C'est en évoquant la mort de son aimée, inconsolable, que Lamartine a composé le fameux vers romantique qui sert de titre à cet article. En extrapolant sans vergogne, c'est un sentiment d'absence, également, qui frappe et attriste le marché de l'immobilier du luxe sur la Côte d'Azur. Qui manque ainsi à l'appel ? La clientèle russe, bien sûr, et, dans une moindre mesure, les acheteurs en provenance du Moyen-Orient.
Après avoir « flambé » et occupé tout l'espace, les acquéreurs russophones ont en effet quasiment disparu du tableau. « Ils ont du mal à obtenir les accords pour transférer leurs fonds, explique Michaël Fusaro, de Nice Properties, spécialiste du secteur. Il y a toujours la volonté d'acheter, mais cela n'aboutit pas ». Les tensions diplomatiques internationales ont ainsi des conséquences directes sur le marché. Tout comme la violence des événements de janvier et novembre 2015 a pu refroidir la clientèle du Moyen-Orient, occasionnant, ici encore, des ratés. « Pour eux, la raison n'est pas politique, ni financière, mais il y a désormais une hésitation à investir en France et sur la Côte », souligne Michaël Fusaro. « Il y a de gros projets qui sont en attente et on a vu de très grosses ventes, pour lesquelles tout était prêt, ne pas se faire au dernier moment ».

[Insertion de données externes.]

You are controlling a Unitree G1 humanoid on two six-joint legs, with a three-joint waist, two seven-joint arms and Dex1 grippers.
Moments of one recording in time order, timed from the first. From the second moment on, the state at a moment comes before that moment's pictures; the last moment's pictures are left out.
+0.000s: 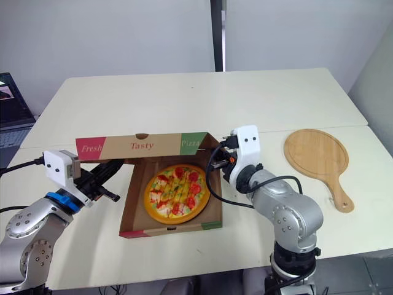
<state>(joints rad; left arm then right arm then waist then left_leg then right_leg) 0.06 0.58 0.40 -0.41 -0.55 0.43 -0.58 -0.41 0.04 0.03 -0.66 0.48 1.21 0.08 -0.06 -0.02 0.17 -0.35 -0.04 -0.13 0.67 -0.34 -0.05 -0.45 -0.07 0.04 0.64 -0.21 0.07</state>
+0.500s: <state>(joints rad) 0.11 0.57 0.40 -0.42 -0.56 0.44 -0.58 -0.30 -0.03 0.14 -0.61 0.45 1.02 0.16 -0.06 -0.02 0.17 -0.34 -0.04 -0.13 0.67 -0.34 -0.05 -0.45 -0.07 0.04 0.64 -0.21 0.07</state>
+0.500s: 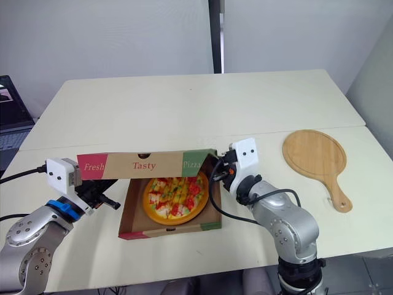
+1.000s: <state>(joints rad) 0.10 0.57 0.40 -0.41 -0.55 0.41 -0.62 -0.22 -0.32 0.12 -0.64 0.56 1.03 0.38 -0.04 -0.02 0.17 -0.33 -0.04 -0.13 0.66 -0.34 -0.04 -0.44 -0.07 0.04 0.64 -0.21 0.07</state>
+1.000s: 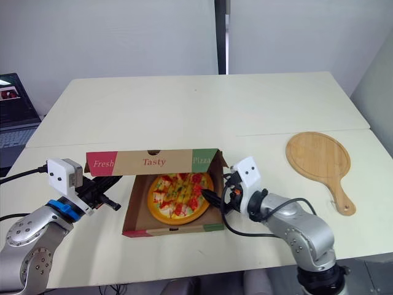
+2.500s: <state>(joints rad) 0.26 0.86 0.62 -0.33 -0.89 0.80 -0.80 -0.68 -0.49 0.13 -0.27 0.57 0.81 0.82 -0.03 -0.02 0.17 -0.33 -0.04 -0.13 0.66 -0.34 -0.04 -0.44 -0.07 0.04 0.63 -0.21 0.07</state>
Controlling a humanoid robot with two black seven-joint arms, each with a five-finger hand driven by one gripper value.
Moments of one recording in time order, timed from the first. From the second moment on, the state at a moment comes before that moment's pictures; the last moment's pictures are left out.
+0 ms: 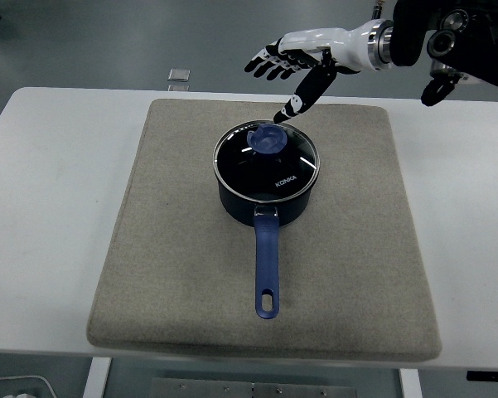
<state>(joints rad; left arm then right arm) 0.01 0.00 -0.14 -0.07 0.08 -0.06 0.01 1.61 -0.31 -0.10 0.98 -0.70 0.40 -0.02</state>
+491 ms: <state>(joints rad) 0.01 0.00 -0.14 -0.07 0.08 -0.06 0.01 1.63 -0.23 -0.19 0.99 -0.89 0.37 -0.02</state>
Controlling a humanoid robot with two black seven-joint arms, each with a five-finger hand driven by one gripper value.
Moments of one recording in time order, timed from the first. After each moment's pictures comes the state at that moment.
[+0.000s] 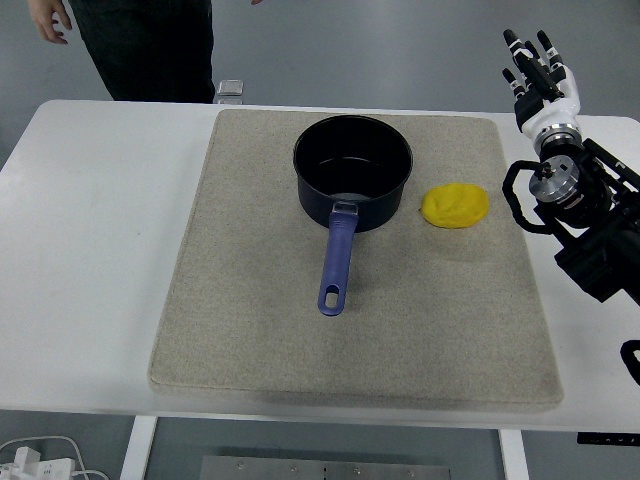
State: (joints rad) left arm -0.01 0.00 -0.05 -0.25 -0.05 0.01 0.06; right arm 1.01 -0.09 0.70 0.48 0.14 -0.15 0.37
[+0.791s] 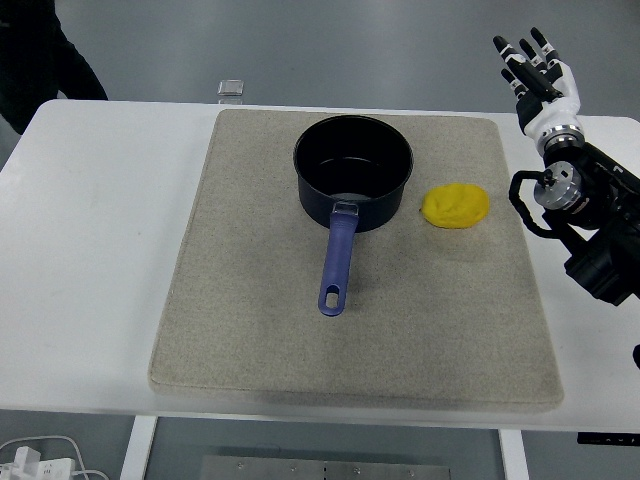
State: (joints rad) left arm -0.01 0.00 -0.05 -0.25 -0.05 0.01 0.06; right arm 1.00 -0.14 0.65 0.51 0.03 -0.13 0.37
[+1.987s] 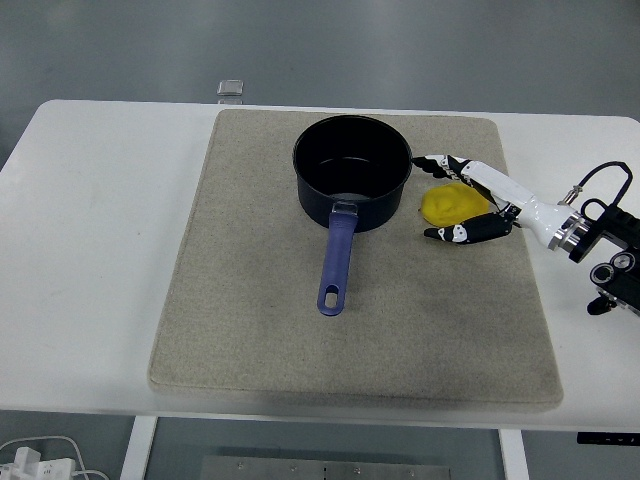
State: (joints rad) left arm -0.01 0.00 -0.05 -0.25 -0.05 0.01 0.06; right arm 0.84 -0.49 0.28 0.95 -1.00 -0.01 0.61
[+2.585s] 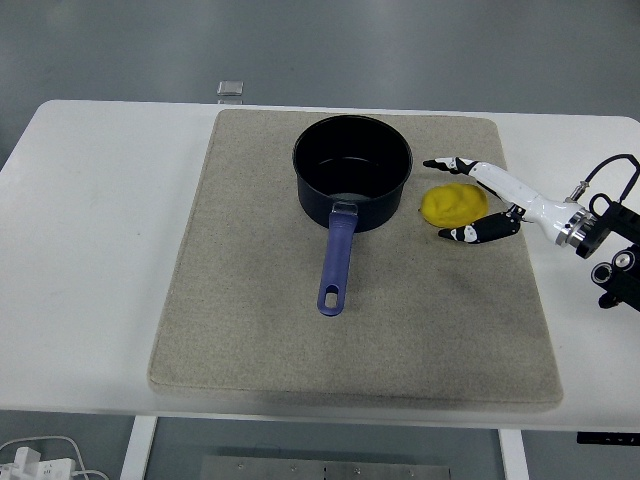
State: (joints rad) left arm -0.01 0.00 -0.05 -0.25 -0.05 0.01 0.06; right arm 0.87 -0.47 0.23 0.84 -1.11 -0.09 0.61
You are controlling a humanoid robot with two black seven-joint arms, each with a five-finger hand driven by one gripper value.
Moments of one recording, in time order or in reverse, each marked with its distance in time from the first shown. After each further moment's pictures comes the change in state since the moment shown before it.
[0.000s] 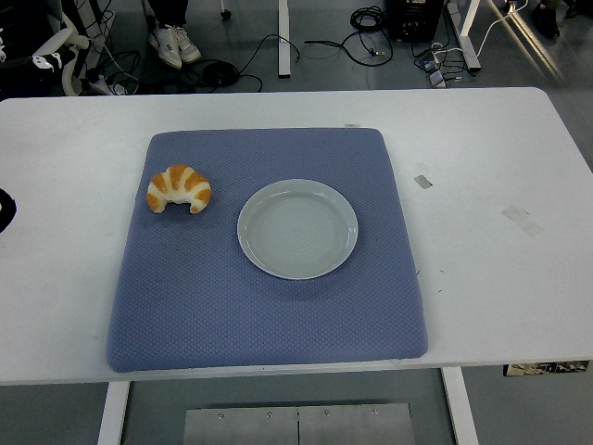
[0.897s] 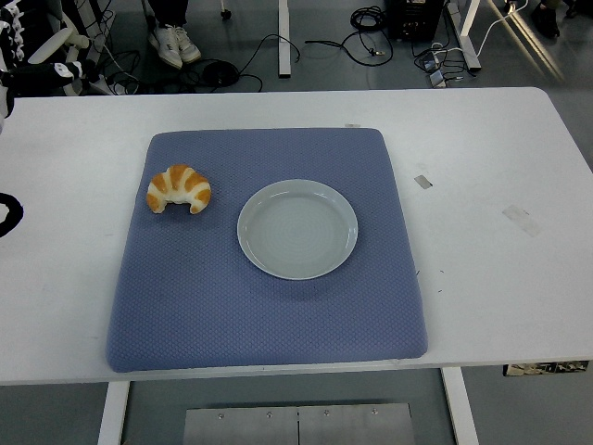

Heureusement, un certain nombre de transactions aboutissent bien, elles, notamment grâce au retour d'investisseurs anglais ou allemands, français aussi. « Nice, en particulier, conserve une grande attractivité pour des expatriés qui rentrent en France ou des personnes qui s'installent dans le Sud après une carrière et qui apprécient d'être si facilement reliés à Paris et aux capitales européennes », analyse le spécialiste.
Coup de cœur
Ainsi, le marché de l'immobilier de luxe reste globalement actif, mais pour les biens entre 1,5 et 5 millions d'euros. Au-delà, l'offre dépasse la demande et les plus grosses unités, celles qui dépassent les 10 millions d'euros, ont du mal à partir. C'est le signe d'un autre changement des temps « Il n'y a plus d'acheteurs qui se décident sur un coup de tête, explique Michaël Fusaro. Sur un coup de cœur, oui, mais avec beaucoup de réflexion ». Les clients connaissent ainsi très bien le marché : ils ont observé les biens qui stagnaient, le cas échéant les baisses de prix successives et ils ne se décident pas sur un claquement de doigts. Et c'est bien cette « spontanéité » toute slave qui manque aujourd'hui au marché du luxe pour lui redonner des couleurs.
Michaël Zingraf, président de Michaël Zingraf Real Estate: Qu’est-ce qu’un bien d’exception?
« Un bien d’exception n’a souvent aucun lien avec le prix. D’un côté c’est un terme général et de l’autre c’est un bien rare et presque unique en son lieu.
Un terme général, car l’on peut le trouver dans de nombreux secteurs géographiques, aussi bien en bord de mer, que dans l’arrière-pays, qu’à la campagne, qu’au centre-ville ou encore dans un village. L’exception se définit principalement parce que nous offre la nature, si cette dernière constitue le cadre du bien créé et bâti par l’homme, nous commençons à nous rapprocher de ce terme. Mais cela ne suffit pas en langage immobilier, il faut que ce bien soit équilibré, que les volumes soient enveloppants, l’ambiance sereine et une architecture extérieure et intérieure harmonieuse et pleine de charme. Tous ces critères sont difficiles à réunir, c’est pour cette raison que cela est rare et donc exceptionnel. La nature nous offre ainsi, un environnement, des paysages, des vues, des arbres. Si nous sommes capables de ne pas détruire tout cela et de nous y intégrer, le premier pas est fait. Pour le reste, le talent de l’homme peut boucler la boucle. Il s’agira par exemple d’une bastide au milieu des vignes, d’une cabane de pêcheur au fond d’une crique, une maison de village avec un jardin de curé à découvrir derrière une porte, d’une propriété pied dans l’eau sur le prestigieux Cap Ferrat, etc. Cela étant dit, ceci est ma définition, chacun aura la sienne et c’est cela qui compte ».